November 2013


November 2013 Security Bulletin Release Webcast Q&A


Hosts:            Jonathan Ness, Security Development Manager

                       Pete Voss, Senior Communications Manager, Response Communications

Website:        TechNet/Security

Chat Topic:    November 2013 Security Bulletin Release
Wednesday, November 13, 2013


Q: Does the IE update (MS13-088) address the IE zero-day advisory that was announced last week?

A: Microsoft did not release any zero-day advisories last week.  The IE Cumulative Update, MS13-088, does not address any IE vulnerability being exploited in the wild. MS13-090 does address an ActiveX vulnerability which was found exploited in the wild.


Q: Regarding MS13-088, your slide lists affected products as “IE6 through IE11 on all supported versions of Windows Client.”  The bulletin states IE11 on Windows 7 (32-bit & 64-bit) is unaffected. Which is correct?

A: The affected products for MS13-088 are IE6 through IE11 for all versions of Windows Client except IE11 on Windows 7, which was fixed as part of the RTM prior to the bulletins. The slide has been updated to reflect this.


Q: Does update MS13-090 contain Kill Bits that were previously released in an Internet Explorer update?

A: No. This update does not include Kill Bits that were previously released in an Internet Explorer security update. We recommend that you install the latest Cumulative Security Update for Internet Explorer (MS13-088).


Q: Are there active attacks against the vulnerability in MS13-090?

A: Microsoft is aware of limited, targeted attacks that attempt to exploit this vulnerability.


Q: Does update MS13-090 address the recent IE zero-day?

A: Yes. Customers with automatic updates enabled are protected from this issue and do not need to take any action.


Q: Regarding MS13-091, is Word Perfect converter a default installed component or can it be optionally selected?  If it does not need to be installed, is it still vulnerable?

A: The Word Perfect converter is not installed by default.  If the component is not installed, one could not execute the vulnerable code.  However, Microsoft recommends applying the update – when a customer attempts to open a document, they’ll receive a prompt inside of Word to apply the converter. 


Q: Regarding Microsoft Security Advisory 2862152, is this advisory related to articles from Microsoft about SH1 and RC4?

A: No. Security Advisory 2862152 is the DirectAccess advisory that does not relate to the cryptographic advisories or articles.


Q: Have we received a final fix for the TIFF (GDI+) vulnerability from last week?

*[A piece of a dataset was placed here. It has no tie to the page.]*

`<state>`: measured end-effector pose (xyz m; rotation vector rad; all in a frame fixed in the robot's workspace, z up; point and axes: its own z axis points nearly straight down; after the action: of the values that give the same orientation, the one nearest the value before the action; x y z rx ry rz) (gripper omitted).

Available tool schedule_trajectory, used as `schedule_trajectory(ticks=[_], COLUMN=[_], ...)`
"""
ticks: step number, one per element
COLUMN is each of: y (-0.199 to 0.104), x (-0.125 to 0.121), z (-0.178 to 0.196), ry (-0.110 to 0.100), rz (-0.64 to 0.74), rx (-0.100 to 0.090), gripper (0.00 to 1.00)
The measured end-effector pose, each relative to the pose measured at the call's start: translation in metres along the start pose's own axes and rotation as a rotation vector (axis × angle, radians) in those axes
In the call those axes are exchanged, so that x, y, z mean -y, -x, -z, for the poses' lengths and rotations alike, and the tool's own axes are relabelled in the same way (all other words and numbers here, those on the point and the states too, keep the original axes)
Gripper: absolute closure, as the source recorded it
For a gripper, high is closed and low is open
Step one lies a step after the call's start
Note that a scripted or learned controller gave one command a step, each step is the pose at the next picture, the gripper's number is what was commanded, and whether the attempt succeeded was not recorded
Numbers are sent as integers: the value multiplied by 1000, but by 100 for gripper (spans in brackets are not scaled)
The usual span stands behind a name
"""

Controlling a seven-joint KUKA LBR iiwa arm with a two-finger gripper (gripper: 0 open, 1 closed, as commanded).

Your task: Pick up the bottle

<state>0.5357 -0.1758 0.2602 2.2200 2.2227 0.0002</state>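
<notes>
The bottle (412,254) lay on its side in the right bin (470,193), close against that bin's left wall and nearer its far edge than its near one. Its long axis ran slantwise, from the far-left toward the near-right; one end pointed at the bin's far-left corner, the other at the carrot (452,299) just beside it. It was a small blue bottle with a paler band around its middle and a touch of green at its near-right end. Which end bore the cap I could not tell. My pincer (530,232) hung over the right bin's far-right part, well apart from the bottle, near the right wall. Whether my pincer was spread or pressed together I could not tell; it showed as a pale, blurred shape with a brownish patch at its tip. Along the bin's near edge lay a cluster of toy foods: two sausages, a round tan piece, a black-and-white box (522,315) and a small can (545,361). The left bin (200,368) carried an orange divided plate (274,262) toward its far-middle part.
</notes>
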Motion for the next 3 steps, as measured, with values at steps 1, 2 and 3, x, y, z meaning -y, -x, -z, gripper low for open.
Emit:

A: The security fix for TIFF (GDI+) is addressed in Microsoft Security Advisory 2896666; an update is planned at a future date.  We recommend customers install the Fix it to protect them from any active exploit of the vulnerability.

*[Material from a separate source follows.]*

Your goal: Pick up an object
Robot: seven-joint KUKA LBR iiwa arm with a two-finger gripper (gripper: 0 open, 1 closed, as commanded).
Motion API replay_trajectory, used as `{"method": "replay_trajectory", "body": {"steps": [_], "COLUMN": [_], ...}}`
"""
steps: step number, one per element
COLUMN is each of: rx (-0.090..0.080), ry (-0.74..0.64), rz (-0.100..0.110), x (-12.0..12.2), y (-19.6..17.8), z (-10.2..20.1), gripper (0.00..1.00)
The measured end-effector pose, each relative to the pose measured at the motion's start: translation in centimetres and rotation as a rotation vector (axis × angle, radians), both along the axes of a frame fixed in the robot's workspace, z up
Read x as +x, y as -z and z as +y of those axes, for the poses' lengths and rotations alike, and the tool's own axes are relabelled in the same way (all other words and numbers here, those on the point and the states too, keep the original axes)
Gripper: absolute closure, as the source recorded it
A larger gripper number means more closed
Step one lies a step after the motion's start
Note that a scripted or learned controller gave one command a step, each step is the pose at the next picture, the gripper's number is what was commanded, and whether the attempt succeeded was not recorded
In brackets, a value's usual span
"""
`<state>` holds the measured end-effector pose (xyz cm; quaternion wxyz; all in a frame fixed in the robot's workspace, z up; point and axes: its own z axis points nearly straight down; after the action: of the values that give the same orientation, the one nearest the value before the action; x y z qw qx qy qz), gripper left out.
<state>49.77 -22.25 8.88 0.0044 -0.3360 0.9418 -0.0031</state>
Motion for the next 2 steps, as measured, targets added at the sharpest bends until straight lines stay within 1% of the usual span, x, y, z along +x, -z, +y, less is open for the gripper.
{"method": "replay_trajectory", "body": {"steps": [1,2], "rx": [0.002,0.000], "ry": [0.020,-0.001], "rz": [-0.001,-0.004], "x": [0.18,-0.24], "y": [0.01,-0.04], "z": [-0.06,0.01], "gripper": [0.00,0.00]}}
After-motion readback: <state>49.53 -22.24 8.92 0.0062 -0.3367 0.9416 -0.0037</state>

Q: Regarding the TIFF registry change (Fix it) in Microsoft Security Advisory 2896666, can you explain how this will affect TIFF usage?  I have multiple applications in the environment with TIFF files and there is a concern that this will be affected.  Can you elaborate a little more on this please?

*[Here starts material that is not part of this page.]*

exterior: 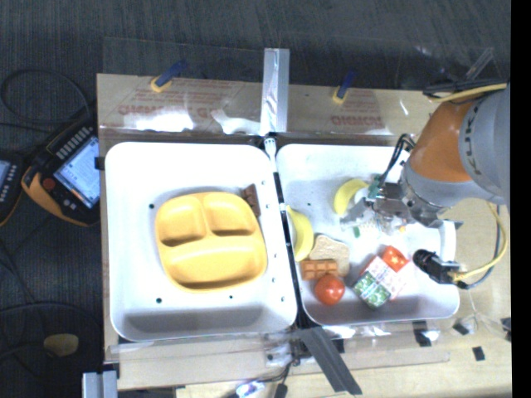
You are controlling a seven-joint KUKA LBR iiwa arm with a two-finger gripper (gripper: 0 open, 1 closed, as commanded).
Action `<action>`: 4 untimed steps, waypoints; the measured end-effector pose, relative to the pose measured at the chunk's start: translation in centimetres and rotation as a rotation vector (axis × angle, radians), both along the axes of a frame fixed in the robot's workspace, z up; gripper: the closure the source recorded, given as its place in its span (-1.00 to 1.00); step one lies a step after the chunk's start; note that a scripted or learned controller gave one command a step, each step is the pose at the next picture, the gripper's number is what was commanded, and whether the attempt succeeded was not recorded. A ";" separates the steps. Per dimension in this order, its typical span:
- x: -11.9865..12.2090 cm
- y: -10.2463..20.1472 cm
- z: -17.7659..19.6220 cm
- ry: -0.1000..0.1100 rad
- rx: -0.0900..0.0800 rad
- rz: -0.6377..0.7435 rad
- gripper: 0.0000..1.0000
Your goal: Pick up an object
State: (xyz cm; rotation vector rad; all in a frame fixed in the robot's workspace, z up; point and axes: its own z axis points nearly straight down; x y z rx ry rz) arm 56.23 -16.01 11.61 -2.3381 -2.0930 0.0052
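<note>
Step in hand: closing in on a pick in the right bin (pixel 431 309); nothing lifted yet, by the look of it.
Gripper (pixel 375 208): low over the right bin's middle, near its far-left part, wrist reaching in from the right edge.
Fingers: hidden in dark clutter under the wrist; cannot tell whether wide, narrow or holding anything.
Nearest candidate: yellow round fruit (pixel 349 194), just beside the gripper on its left, toward the far edge of the bin.
Other candidates: red tomato (pixel 329 289) and waffle piece (pixel 319 268) near the bin's near-left corner; bread slice (pixel 330 247) just above them; red-and-green carton (pixel 382 279) near the near edge, middle; yellow piece (pixel 300 232) against the left wall.
Left bin (pixel 124 172): yellow divided tray (pixel 211 239) flat in its middle; well apart from the gripper.
Doing it well: centre over the yellow fruit before closing; round shape likely to roll or squirt out if caught off-centre.
Risk: crowding near the left wall; better to stay clear of the divider when descending.
</note>
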 end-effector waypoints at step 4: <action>9.5 0.9 -2.0 -0.024 -0.010 0.179 -1.00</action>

A: TIFF images will be blocked on the affected software and platforms listed in the advisory.


Q: We still have MD5 512 certs in our environment.  Will the 2880823 and 2854544 Security Advisories affect our servers?

A: Microsoft recommends that customers use the SHA-2 hashing algorithm and 2048-bit RSA for robust digital signatures.


Q: Last month’s bulletin MS13-081 (KB 2862330) has been causing a number of BSODs. Is a fix coming for that patch?

A: The Bulletin and associated KB Article noted that some 3rd party drivers (particularly USB drivers) might need to be updated for compatibility.  If you are encountering issues, the first thing to check is the updated drivers for your system. After that, if you still encounter problems with this update, please open a support case with Microsoft.


Q: Any suggestions for deploying strategies for EMET? Microsoft SCCM?

A: EMET can be easily deployed using SCCM.  Read the SCCM blog, Deploying and configuring the Enhanced Mitigation Experience Toolkit (EMET) 3.0 with System Center Configuration Manager, which is the first link found by searching Bing for “EMET SCCM.”


Q: Can you explain the difference between an advisory and a bulletin? 

A: Microsoft Security Bulletins provide information and guidance about updates that are available to address software vulnerabilities that may exist in Microsoft products. With each security bulletin that is released, there is an associated software update available for the affected product.

Microsoft Security Advisories are meant to give customers detailed information and guidance on a variety of security-related issues that may not be specifically tied to a software update. For example, an advisory may detail Microsoft software updates that might not address a security vulnerability in the software, but that may introduce changes to the behavior of the product or that introduce new functionality designed to help protect customers from attack.


Q: If the security updates patch the vulnerability, is it important to also employ the mitigation steps?

A: Some patches are installed but not enabled. Until a patch is applied and configured (if needed), a mitigation is needed.